**Required action:** Retype all of the records shown beneath this task, exactly as they stand.

**Data supplied:**

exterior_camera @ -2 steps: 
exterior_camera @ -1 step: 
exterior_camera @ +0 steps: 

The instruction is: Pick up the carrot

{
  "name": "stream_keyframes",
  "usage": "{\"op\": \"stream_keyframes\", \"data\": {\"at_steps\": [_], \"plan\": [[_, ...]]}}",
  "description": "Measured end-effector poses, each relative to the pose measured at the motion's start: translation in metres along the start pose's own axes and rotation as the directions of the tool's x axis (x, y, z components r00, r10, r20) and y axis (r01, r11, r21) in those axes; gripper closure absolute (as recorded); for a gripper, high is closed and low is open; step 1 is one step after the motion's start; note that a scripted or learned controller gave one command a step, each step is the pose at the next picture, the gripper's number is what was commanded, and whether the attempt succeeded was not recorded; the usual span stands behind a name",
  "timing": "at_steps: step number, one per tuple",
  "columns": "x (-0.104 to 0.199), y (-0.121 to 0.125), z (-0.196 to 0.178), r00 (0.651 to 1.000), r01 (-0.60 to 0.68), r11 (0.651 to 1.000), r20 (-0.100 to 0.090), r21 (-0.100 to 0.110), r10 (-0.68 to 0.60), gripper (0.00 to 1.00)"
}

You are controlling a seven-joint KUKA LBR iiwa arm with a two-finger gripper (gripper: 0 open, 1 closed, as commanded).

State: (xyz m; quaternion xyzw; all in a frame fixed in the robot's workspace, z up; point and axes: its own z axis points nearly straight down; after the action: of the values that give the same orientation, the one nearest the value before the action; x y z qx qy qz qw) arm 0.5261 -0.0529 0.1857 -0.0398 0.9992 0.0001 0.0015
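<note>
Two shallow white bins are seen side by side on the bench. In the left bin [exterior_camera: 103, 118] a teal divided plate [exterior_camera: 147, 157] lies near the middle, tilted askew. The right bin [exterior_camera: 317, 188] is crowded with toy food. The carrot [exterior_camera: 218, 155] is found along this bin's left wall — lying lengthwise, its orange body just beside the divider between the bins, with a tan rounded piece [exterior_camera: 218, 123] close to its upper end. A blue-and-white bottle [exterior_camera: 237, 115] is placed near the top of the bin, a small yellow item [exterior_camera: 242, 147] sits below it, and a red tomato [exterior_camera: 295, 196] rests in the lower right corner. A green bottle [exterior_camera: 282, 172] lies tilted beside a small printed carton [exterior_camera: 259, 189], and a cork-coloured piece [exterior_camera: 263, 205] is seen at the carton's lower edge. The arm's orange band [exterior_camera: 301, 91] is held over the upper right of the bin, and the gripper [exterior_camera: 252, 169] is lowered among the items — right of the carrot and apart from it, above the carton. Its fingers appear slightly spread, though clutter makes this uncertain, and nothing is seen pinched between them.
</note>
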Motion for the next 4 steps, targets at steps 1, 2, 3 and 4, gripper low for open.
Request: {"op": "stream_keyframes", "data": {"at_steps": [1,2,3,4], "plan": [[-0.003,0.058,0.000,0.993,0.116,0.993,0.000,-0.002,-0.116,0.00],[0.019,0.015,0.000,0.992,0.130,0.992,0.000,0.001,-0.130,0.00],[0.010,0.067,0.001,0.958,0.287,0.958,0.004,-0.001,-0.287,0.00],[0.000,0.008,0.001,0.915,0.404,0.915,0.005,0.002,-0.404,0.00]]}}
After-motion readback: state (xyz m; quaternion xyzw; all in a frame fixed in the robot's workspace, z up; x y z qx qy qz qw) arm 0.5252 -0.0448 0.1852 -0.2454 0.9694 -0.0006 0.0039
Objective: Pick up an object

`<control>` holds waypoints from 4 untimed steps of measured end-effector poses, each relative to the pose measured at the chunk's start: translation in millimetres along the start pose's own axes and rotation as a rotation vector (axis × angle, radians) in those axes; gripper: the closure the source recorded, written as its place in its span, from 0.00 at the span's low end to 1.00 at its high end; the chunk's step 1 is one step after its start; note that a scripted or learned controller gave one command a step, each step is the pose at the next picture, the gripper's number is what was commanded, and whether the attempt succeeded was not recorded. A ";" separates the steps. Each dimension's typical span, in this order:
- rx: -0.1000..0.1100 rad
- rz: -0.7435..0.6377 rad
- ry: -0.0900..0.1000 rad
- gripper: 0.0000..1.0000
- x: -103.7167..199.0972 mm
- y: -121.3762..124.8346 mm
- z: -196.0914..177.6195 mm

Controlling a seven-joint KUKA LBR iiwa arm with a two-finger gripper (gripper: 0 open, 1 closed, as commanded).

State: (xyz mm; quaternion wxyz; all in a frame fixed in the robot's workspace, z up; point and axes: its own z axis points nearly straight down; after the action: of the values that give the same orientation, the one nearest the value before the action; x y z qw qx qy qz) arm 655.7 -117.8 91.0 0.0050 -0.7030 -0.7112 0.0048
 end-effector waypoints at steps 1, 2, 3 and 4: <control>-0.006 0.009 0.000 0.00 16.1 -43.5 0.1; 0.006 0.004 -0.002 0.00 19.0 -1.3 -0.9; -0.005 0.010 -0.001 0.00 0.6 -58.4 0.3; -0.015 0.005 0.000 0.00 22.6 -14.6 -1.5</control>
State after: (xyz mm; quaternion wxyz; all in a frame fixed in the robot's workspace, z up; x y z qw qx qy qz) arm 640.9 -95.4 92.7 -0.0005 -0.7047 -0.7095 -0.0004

**Answer to this problem:**
exterior_camera @ -2 steps: 
exterior_camera @ -1 step: 
exterior_camera @ +0 steps: 

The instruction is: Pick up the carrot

{
  "name": "stream_keyframes",
  "usage": "{\"op\": \"stream_keyframes\", \"data\": {\"at_steps\": [_], \"plan\": [[_, ...]]}}",
  "description": "Measured end-effector poses, each relative to the pose measured at the motion's start: translation in metres along the start pose's own axes and rotation as the directions of the tool's x axis (x, y, z components r00, r10, r20) and y axis (r01, r11, r21) in those axes; gripper closure absolute (as recorded); for a gripper, high is closed and low is open; step 1 is one step after the motion's start; note that a scripted or learned controller gave one command a step, each step is the pose at the next picture, the gripper's number is what was commanded, and whether the attempt succeeded was not recorded; the usual span stands behind a name",
  "timing": "at_steps: step number, one per tuple",
  "columns": "x (-0.104 to 0.199), y (-0.121 to 0.125), z (-0.196 to 0.178), r00 (0.651 to 1.000), r01 (-0.60 to 0.68), r11 (0.651 to 1.000), r20 (-0.100 to 0.090), r21 (-0.100 to 0.110), r10 (-0.68 to 0.60), gripper (0.00 to 1.00)"
}

You are controlling a seven-joint KUKA LBR iiwa arm with a two-finger gripper (gripper: 0 open, 1 closed, as commanded).

State: (xyz m; quaternion xyzw; all in a frame fixed in the robot's workspace, z up; point and axes: its own z axis points nearly straight down; after the action: of the values that give the same orientation, the one nearest the value before the action; x y z qx qy qz qw) arm 0.5261 -0.0529 0.1857 -0.0398 0.9992 0.0001 0.0015
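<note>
Two shallow white bins are seen side by side on the bench. In the left bin [exterior_camera: 103, 118] a teal divided plate [exterior_camera: 147, 157] lies near the middle, tilted askew. The right bin [exterior_camera: 317, 188] is crowded with toy food. The carrot [exterior_camera: 218, 155] is found along this bin's left wall — lying lengthwise, its orange body just beside the divider between the bins, with a tan rounded piece [exterior_camera: 218, 123] close to its upper end. A blue-and-white bottle [exterior_camera: 237, 115] is placed near the top of the bin, a small yellow item [exterior_camera: 242, 147] sits below it, and a red tomato [exterior_camera: 295, 196] rests in the lower right corner. A green bottle [exterior_camera: 282, 172] lies tilted beside a small printed carton [exterior_camera: 259, 189], and a cork-coloured piece [exterior_camera: 263, 205] is seen at the carton's lower edge. The arm's orange band [exterior_camera: 301, 91] is held over the upper right of the bin, and the gripper [exterior_camera: 252, 169] is lowered among the items — right of the carrot and apart from it, above the carton. Its fingers appear slightly spread, though clutter makes this uncertain, and nothing is seen pinched between them.
</note>
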Motion for the next 4 steps, targets at steps 1, 2, 3 and 4, gripper low for open.
Request: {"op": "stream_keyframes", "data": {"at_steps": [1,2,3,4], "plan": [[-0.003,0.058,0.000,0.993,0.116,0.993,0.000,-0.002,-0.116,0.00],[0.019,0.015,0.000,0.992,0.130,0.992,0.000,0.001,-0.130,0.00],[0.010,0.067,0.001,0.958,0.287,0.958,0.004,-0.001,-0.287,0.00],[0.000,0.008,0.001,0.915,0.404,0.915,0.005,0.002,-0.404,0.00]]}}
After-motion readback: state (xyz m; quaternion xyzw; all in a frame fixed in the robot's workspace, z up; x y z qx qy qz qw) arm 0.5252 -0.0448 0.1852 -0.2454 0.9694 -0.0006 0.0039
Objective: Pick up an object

`<control>` holds waypoints from 4 untimed steps of measured end-effector poses, each relative to the pose measured at the chunk's start: translation in millimetres along the start pose's own axes and rotation as a rotation vector (axis × angle, radians) in those axes; gripper: the closure the source recorded, written as its place in its span, from 0.00 at the span's low end to 1.00 at its high end; the chunk's step 1 is one step after its start; note that a scripted or learned controller gave one command a step, each step is the pose at the next picture, the gripper's number is what was commanded, and whether the attempt succeeded was not recorded. A ";" separates the steps. Each dimension's typical span, in this order:
- rx: -0.1000..0.1100 rad
- rz: -0.7435..0.6377 rad
- ry: -0.0900..0.1000 rad
- gripper: 0.0000..1.0000
- x: -103.7167..199.0972 mm
- y: -121.3762..124.8346 mm
- z: -196.0914..177.6195 mm

Controlling a seven-joint KUKA LBR iiwa arm with a two-finger gripper (gripper: 0 open, 1 closed, as commanded).

State: (xyz mm; quaternion wxyz; all in a frame fixed in the robot's workspace, z up; point and axes: its own z axis points nearly straight down; after the action: of the values that give the same orientation, the one nearest the value before the action; x y z qw qx qy qz) arm 655.7 -117.8 91.0 0.0050 -0.7030 -0.7112 0.0048
 end-effector waypoints at steps 1, 2, 3 and 4: <control>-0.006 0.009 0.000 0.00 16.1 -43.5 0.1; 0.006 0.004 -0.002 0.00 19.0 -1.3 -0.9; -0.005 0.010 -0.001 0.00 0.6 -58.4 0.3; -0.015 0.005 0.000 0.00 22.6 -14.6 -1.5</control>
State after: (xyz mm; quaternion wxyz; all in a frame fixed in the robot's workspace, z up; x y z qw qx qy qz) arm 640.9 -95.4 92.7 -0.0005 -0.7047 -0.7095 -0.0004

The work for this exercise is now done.